Gd luck I need to try this one soon as, before i get too old. time passes quiiiiiiiiiiiiiiiiiiiiiiick


----------



## GD8 (May 7, 2011)

Monroee said:


> This is a weird goal to make. So - you're gonna force yourself to like someone & become their boyfriend? Rush things along at an awkwardly fast rate. You might fool yourself into believing you like someone just for the chance to meet your goal.
> 
> But good luck & let us know how it goes.


agreed


----------



## LiveFreeOrDieHard (Mar 12, 2012)

I don't mean to be negative, but I hope you aren't setting yourself up for disappointment later with such a aggressive goal.
Best of Luck!


----------



## JAkDy (Jan 23, 2011)

Monroee said:


> This is a weird goal to make. So - you're gonna force yourself to like someone & become their boyfriend? Rush things along at an awkwardly fast rate. You might fool yourself into believing you like someone just for the chance to meet your goal.
> 
> But good luck & let us know how it goes.

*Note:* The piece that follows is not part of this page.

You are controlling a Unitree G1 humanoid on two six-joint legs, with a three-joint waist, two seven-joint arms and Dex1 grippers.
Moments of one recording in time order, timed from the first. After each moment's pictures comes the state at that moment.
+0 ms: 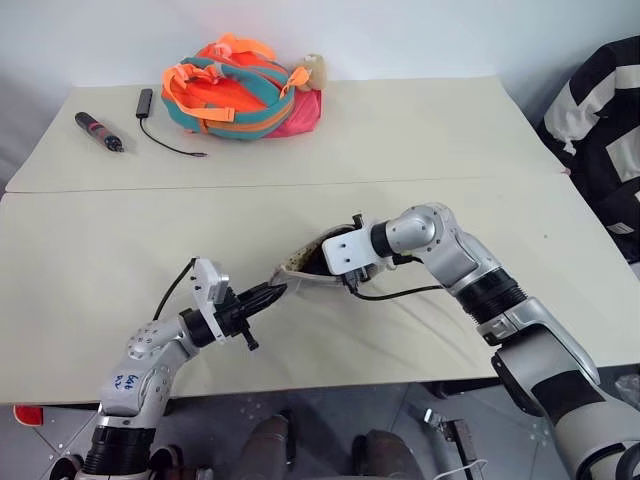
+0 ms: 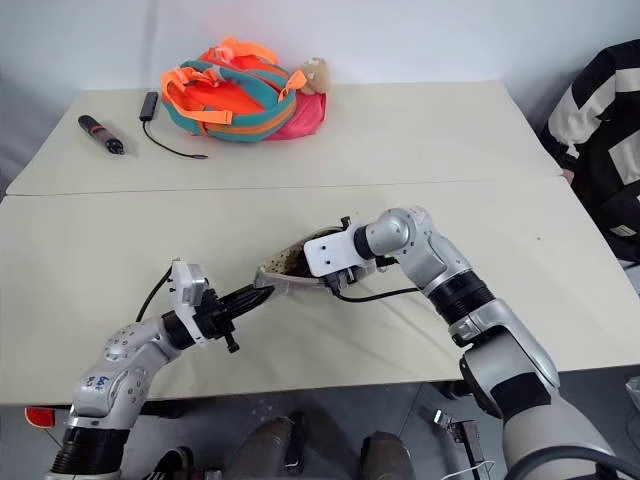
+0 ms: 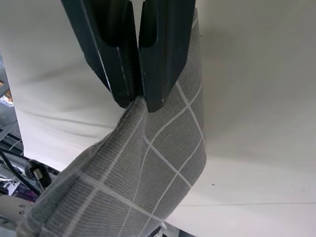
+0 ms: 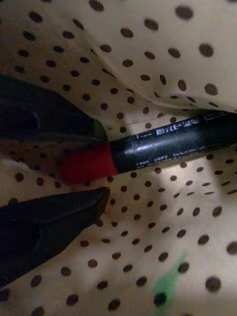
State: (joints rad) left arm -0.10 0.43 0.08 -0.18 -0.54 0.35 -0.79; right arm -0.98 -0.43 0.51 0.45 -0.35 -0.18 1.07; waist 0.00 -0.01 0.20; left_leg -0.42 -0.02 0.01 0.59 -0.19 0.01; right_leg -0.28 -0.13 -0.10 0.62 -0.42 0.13
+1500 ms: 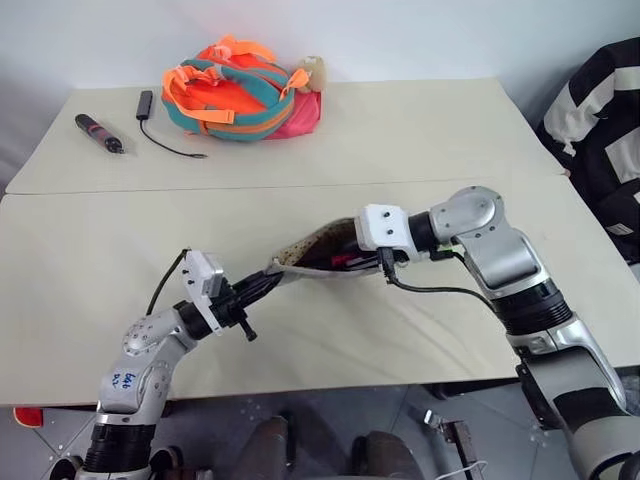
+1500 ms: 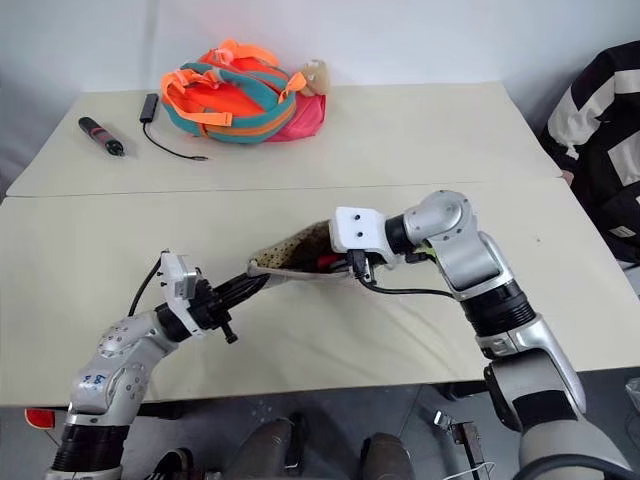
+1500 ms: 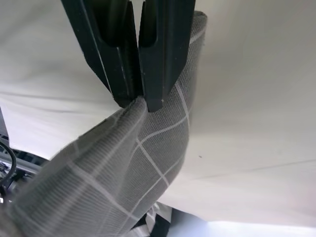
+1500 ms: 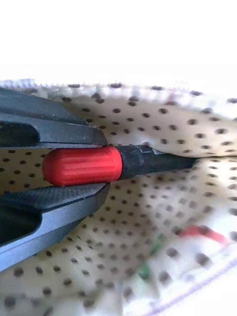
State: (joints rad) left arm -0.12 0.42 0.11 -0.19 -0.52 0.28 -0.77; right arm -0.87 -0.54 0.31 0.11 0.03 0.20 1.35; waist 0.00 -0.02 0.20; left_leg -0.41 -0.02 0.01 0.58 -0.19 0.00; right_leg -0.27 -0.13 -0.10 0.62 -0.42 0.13
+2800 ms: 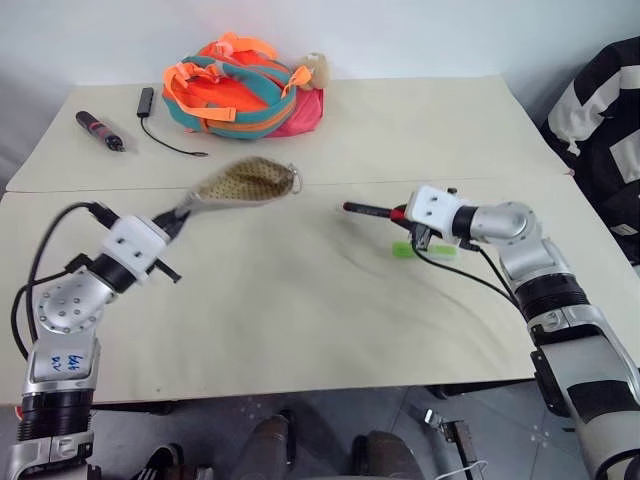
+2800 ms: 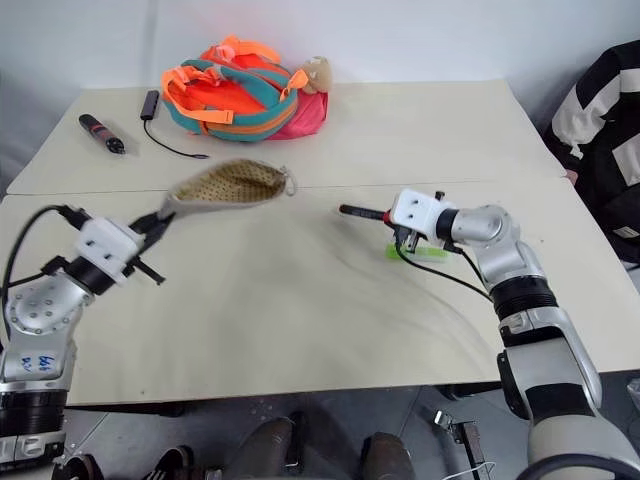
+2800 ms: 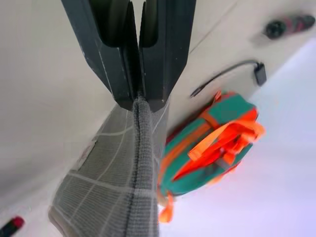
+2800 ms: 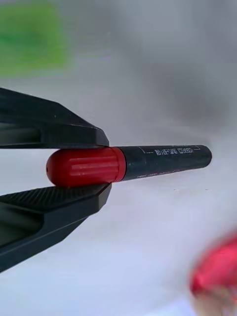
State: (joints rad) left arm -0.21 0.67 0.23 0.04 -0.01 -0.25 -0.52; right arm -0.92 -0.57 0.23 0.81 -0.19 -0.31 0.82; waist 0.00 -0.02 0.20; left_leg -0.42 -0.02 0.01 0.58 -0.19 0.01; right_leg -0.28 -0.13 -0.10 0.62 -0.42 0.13
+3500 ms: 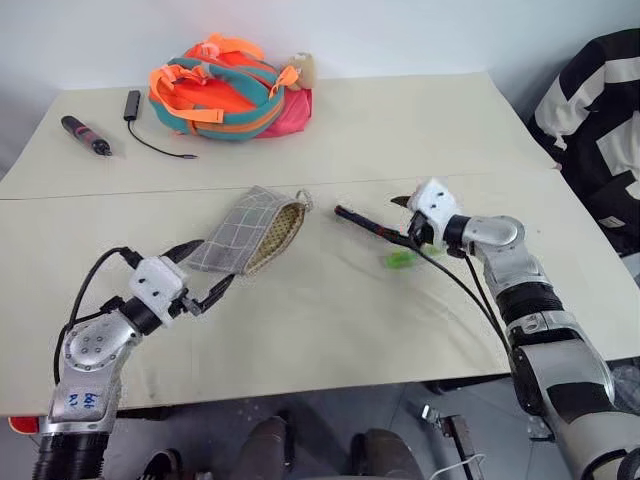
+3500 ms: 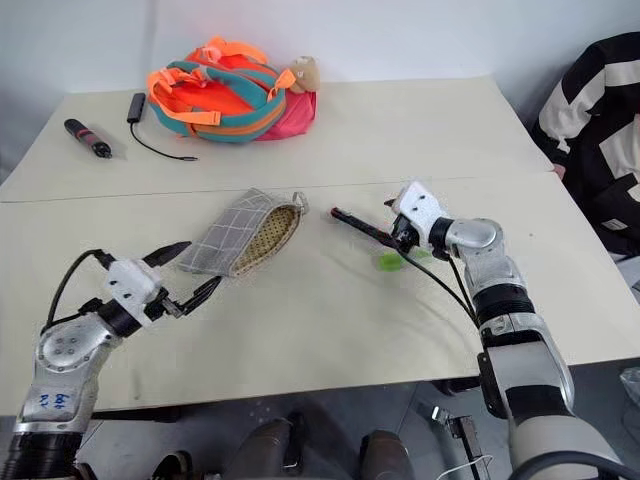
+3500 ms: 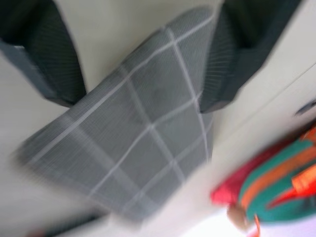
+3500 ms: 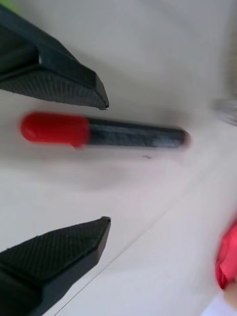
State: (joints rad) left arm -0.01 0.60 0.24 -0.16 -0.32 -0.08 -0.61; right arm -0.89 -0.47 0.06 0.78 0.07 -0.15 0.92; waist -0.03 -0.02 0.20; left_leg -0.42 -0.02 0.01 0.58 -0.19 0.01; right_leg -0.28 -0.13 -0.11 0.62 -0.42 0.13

Maybe, I dunno. There's a lot of nice girls around the place so it's not impossible. But I think to find a gf who you can open up to about EVERYTHING within 2 weeks is pushing it. Maybe "get a gf in 2 weeks" is good enough. Cause if you go opening up to her on day 3 of the relationship about "everything" that would scare off some people, and not necessarily unreasonably either.


----------



## Nada (Dec 19, 2004)

Just wondering how's your two weeks quest for a girlfriend is going so far?


----------



## SimplyStatic (Mar 21, 2012)

I have made a similar goal in the past, namely to find a girlfriend within 1 year. This was back in high school and I was unsuccessful. Finding a girlfriend in 2 weeks would probably be impossible for me or even most of my unshy friends. I have had the most success dating online, as it is easier for me to approach women that way. Hope this helps.

-Matt


----------



## Zypherus (Mar 30, 2012)

I tried this and failed miserably. Although I found humor in being rejected.


----------



## Jef (Jan 8, 2012)

*About*



Monroee said:


> This is a weird goal to make. So - you're gonna force yourself to like someone & become their boyfriend? Rush things along at an awkwardly fast rate. You might fool yourself into believing you like someone just for the chance to meet your goal.


Good thinking ... I didn't see that side, setting goals can be tricky


----------



## CityslickerCody (Feb 23, 2012)

I think since love can't be forced the goal of finding a girlfriend within two weeks will just end in disapointment, but I hope you do succeed and find one within two weeks  Just don't get your hopes up if it doesn't work out because finding a girlfriend takes time.


----------